Selangor backed its pickleball push with RM500,000 on May 15, launching Picklespark 2026/2027 as a 12-month school tour that will visit 50 schools across the state. The plan is not just to spark interest in a fast-growing sport. It is built to find new players, train 500 students and 100 teachers, and create a pathway from school exposure into club and state-team development.

State youth, sports and entrepreneurship executive councillor Mohd Najwan Halimi framed the programme as an attempt to build a proper school ecosystem for pickleball. The rollout will run through five zones across Selangor and begin with cooperation from the Selangor State Education Department, a sign that the state wants a formal pipeline rather than a one-off promotion. Najwan said teachers will be given space to become coaches, while schools are expected to develop more systematic training plans around the sport.

AI-generated illustration
AI-generated illustration

That matters because pickleball is still outside National Sports Council school training, leaving Selangor to build its own route into the game. By starting in schools, the state is trying to solve several problems at once: coaching, equipment access, and court time. In practical terms, Picklespark is designed to turn first contact with the sport into regular training, then into team structures, and eventually into a pool of athletes who can feed club and state-level competition.

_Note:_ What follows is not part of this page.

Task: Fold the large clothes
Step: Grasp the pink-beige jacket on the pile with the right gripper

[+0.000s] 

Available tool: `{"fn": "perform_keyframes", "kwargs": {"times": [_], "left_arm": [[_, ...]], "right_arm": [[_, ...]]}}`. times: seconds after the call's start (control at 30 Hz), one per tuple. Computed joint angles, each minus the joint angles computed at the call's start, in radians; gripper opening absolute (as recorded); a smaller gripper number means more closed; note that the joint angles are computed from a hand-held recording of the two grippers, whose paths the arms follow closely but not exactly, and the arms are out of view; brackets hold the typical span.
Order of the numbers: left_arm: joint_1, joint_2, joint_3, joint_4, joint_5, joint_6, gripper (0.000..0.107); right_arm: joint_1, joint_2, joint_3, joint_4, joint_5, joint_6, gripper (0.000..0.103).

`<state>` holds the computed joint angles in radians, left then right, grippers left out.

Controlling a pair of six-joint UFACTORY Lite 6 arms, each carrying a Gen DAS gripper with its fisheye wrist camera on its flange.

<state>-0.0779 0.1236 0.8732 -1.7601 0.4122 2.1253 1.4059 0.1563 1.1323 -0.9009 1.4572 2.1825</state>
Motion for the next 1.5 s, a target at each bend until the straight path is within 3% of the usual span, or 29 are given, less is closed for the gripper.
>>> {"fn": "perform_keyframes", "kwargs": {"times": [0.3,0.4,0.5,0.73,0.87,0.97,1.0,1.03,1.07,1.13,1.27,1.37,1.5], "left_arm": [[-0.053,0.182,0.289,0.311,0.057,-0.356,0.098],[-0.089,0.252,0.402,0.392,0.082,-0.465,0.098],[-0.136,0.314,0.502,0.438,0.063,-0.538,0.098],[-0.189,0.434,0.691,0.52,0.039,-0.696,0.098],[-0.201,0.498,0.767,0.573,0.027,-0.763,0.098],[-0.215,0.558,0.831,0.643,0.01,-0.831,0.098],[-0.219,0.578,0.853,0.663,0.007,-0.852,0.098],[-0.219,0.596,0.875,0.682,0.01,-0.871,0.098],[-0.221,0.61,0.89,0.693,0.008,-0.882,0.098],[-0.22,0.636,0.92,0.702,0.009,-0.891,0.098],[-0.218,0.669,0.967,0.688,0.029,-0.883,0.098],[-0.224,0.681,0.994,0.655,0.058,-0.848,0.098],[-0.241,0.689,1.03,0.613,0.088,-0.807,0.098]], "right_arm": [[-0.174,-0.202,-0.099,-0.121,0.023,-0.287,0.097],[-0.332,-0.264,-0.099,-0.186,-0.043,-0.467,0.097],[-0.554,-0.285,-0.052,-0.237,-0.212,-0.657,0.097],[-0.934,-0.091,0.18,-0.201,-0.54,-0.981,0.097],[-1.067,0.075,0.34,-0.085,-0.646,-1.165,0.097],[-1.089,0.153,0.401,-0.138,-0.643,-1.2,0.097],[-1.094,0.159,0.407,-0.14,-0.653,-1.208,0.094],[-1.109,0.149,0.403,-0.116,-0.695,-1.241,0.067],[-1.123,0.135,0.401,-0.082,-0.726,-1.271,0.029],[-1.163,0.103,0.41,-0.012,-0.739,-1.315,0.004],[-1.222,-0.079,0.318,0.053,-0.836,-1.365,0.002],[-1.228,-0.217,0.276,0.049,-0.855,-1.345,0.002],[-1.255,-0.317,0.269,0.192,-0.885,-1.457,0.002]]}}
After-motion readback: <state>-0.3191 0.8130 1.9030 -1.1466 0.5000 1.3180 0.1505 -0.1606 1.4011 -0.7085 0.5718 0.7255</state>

The programme also fits Selangor’s wider competitive ambitions. In November 2024, Menteri Besar Amirudin Shari said the state intended to introduce pickleball as a medal sport at SUKMA 2026. In June 2025, Najwan said pickleball could be included as a demonstration sport at the 2026 Malaysia Games, noting that only a handful of states, including Selangor, Sarawak, Perak and Penang, had the kind of participation and infrastructure needed to push the sport forward.

That wider push sits inside a bigger national and regional boom. The Malaysia Pickleball Association says the country has more than 400,000 players, 73 tournaments, 472-plus venues and 500-plus certified coaches. Separate reporting in August 2025 put Malaysia at at least 50 privately owned pickleball arenas and more than 400 courts. Across Asia, UPA Asia and YouGov research found about 1.9 billion people in 12 territories had heard of pickleball, while about 812 million had played it at least once. Selangor’s school tour is a test of whether state money can turn that mass awareness into a lasting development model.